Work request:
Within the listing below, how many lines contain "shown"? Only the number is wanted.

Data:

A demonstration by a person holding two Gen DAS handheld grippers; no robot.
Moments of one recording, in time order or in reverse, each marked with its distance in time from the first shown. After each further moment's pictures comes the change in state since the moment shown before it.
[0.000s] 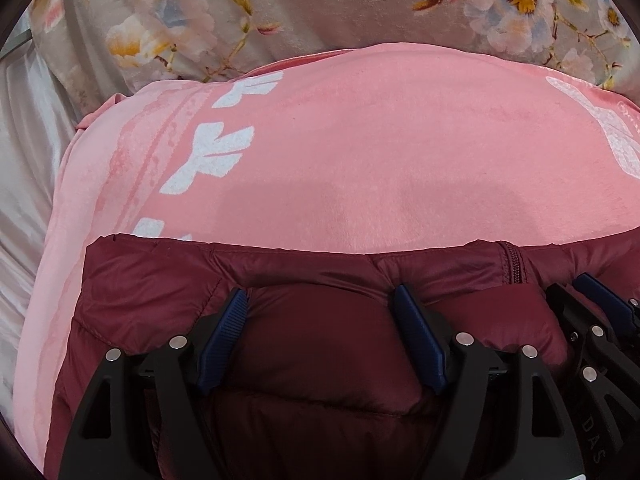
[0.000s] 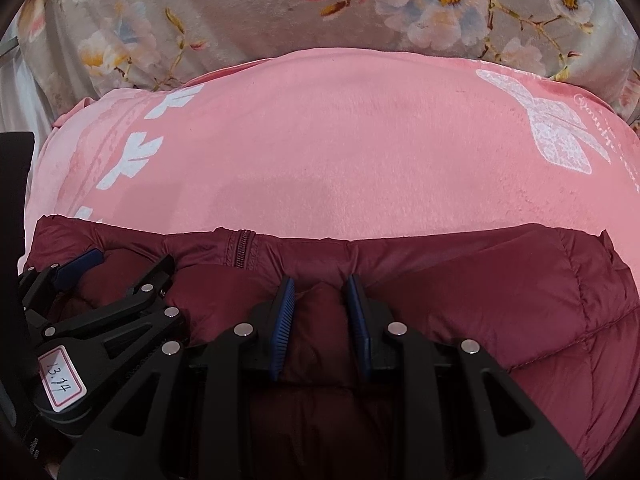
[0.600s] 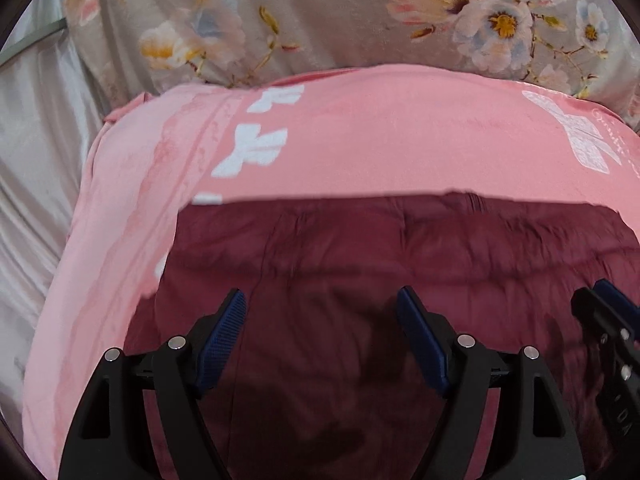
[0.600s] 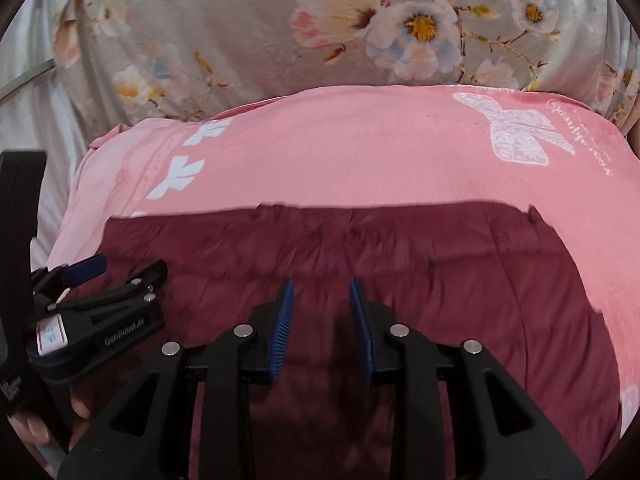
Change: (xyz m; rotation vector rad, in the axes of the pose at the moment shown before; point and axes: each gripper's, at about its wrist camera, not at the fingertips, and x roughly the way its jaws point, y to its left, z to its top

Written response:
2